** Your instructions **
Select and reproduce each line of the listing below that bears the string "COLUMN".

BEGIN Raw data

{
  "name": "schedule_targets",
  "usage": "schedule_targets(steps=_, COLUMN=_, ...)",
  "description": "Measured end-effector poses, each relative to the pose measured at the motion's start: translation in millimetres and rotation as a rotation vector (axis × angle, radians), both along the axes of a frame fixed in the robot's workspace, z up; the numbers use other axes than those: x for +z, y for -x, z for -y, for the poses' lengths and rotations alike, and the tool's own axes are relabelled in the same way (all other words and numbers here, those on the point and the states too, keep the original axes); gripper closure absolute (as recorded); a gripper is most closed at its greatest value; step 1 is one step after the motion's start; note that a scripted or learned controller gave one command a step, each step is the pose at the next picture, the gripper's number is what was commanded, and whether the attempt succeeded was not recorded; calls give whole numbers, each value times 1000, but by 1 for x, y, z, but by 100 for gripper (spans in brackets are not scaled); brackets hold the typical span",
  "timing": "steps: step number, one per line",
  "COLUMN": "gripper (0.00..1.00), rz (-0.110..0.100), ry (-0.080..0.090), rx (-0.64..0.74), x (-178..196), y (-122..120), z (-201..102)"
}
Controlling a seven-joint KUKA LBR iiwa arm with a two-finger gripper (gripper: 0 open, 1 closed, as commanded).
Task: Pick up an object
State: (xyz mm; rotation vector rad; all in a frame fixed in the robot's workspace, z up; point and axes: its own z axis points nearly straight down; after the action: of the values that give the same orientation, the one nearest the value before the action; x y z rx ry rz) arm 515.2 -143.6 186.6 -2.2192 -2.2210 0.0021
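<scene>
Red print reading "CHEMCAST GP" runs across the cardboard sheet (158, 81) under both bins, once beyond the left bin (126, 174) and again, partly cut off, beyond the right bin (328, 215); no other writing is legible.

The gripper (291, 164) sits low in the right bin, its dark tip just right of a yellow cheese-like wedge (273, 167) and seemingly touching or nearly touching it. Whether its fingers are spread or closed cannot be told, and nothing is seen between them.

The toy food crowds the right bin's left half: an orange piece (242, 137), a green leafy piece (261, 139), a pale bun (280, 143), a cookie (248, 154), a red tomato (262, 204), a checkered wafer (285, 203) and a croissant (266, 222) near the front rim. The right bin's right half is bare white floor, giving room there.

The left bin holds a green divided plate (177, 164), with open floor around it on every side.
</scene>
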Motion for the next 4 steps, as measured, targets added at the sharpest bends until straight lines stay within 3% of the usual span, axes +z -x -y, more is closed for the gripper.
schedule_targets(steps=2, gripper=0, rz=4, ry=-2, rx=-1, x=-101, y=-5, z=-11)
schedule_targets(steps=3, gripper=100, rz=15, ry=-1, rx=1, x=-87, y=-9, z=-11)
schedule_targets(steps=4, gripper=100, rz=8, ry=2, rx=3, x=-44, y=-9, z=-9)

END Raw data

** Answer for this exercise **
  "usage": "schedule_targets(steps=_, COLUMN=_, ...)",
  "COLUMN": "gripper (0.00..1.00), rz (-0.110..0.100), ry (-0.080..0.090), rx (-0.64..0.74), x (-178..196), y (-122..120), z (-201..102)"

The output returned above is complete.